--- Exercise brief ---
Set down the data below word for word, and leave the images aside.

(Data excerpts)
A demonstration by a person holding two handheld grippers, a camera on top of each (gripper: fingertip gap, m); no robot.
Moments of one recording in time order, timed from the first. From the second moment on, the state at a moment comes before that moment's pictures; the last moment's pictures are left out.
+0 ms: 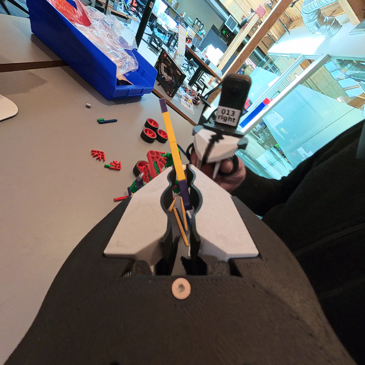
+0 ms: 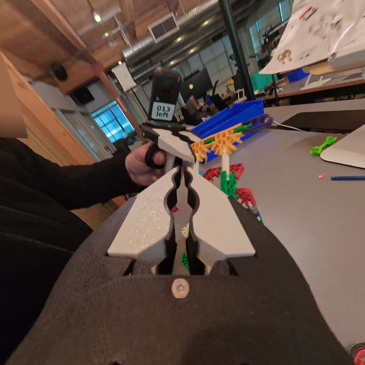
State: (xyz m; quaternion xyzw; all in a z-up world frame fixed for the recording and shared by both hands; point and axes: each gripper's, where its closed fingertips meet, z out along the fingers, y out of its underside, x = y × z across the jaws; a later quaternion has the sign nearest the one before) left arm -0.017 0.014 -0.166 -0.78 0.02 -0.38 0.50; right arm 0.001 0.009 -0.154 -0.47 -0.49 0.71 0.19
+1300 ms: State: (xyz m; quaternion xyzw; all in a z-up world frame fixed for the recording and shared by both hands) left arm 0.006 0.031 -0.161 -0.75 0.00 -0.28 0.60; right arm -0.008 0.007 -0.169 -0.51 -0.47 0.67 0.27
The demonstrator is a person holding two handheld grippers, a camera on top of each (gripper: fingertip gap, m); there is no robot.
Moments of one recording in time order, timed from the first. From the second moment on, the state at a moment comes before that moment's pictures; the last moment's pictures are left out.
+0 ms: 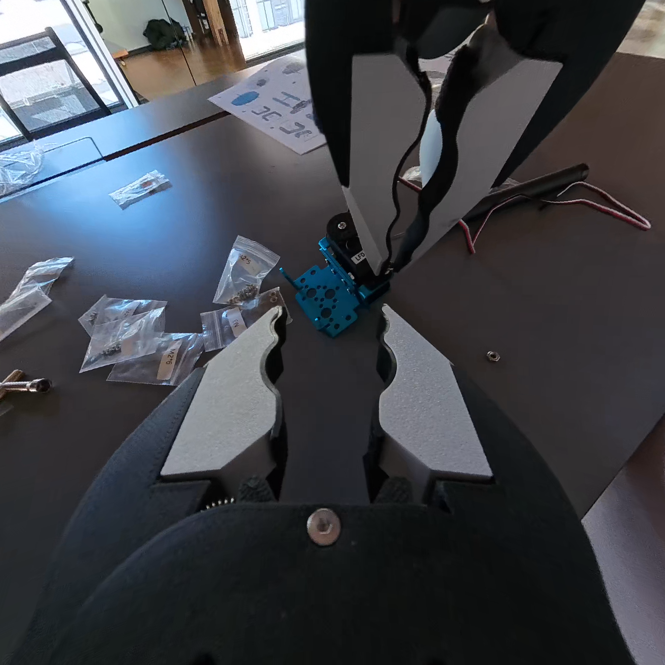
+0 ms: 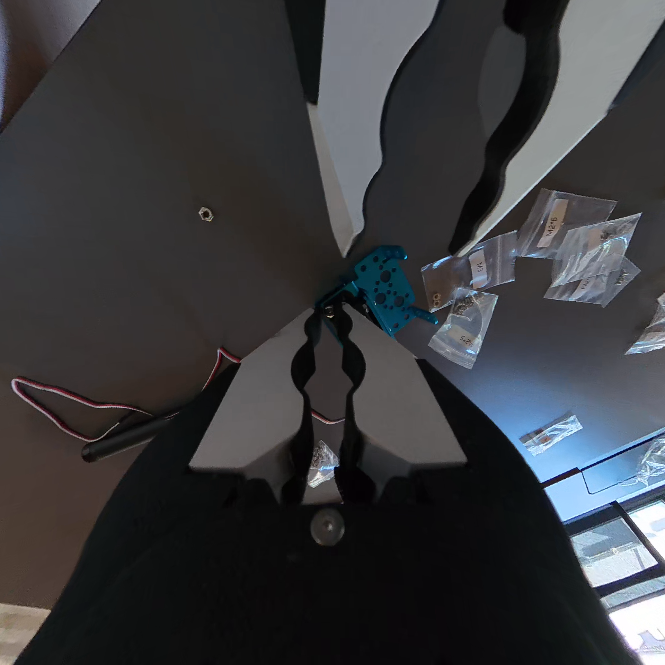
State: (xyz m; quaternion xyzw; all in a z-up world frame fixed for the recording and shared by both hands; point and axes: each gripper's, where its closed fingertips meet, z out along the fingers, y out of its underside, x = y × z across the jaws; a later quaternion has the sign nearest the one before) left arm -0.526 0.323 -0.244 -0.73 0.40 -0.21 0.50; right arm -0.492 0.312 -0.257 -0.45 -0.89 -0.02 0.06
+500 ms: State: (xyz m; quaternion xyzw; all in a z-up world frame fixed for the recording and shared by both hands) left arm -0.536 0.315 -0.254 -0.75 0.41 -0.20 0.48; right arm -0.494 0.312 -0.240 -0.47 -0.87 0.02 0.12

--- Answer to the problem ---
A demonstration by a person holding two handheld grippers, a camera on top of each (gripper: fingertip gap, m); no robot.
Moments of one recording in time order, timed from the first. From the second moment on, the state at a moment comes before that moment's pictures; the last moment's pictures are left out.
+0 ms: 
+0 ms: 
State: (xyz m; quaternion xyzw; all in a z-up world frame fixed for the recording and shared by both hands; point and axes: each gripper's, where its closed fingertips meet, z out along the fingers, y out of its underside, x = y × z across the jaws; a later quaternion has the sign nearest the one before) left arm -0.017 0.014 -0.166 -0.78 0.02 -0.38 0.50; right arm 0.001 0.009 -0.154 -0.47 -0.49 0.71 0.19
+1300 ms: State: (xyz m; quaternion xyzw; all in a z-up world frame fixed for the recording and shared by both hands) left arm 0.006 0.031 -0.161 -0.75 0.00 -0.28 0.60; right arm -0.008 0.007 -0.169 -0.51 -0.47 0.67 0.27
The demonstrator is a person holding two handheld grippers, a camera on top of each (gripper: fingertip gap, m); there is no robot.
Moments of one recording in time order, timed from the first. From the second moment on, the state at a moment comes before that moment's pictures; the last moment's pictures are left out.
+0 ms: 
+0 ms: 
State: (xyz m; quaternion xyzw; all in a z-up world frame fixed for the recording and shared by both hands; point and axes: each gripper's, where its closed fingertips meet, z out along the fingers, y out of its underside, x = y × z across the jaws; a later quaternion has the sign nearest the one before) left arm -0.526 0.323 -0.244 -0.73 0.40 -0.21 0.50; right arm -0.492 0.312 -0.257 -0.45 -0.89 -0.02 0.06
+500 ms: State: (xyz m; quaternion xyzw; all in a z-up world frame fixed for the recording and shared by both hands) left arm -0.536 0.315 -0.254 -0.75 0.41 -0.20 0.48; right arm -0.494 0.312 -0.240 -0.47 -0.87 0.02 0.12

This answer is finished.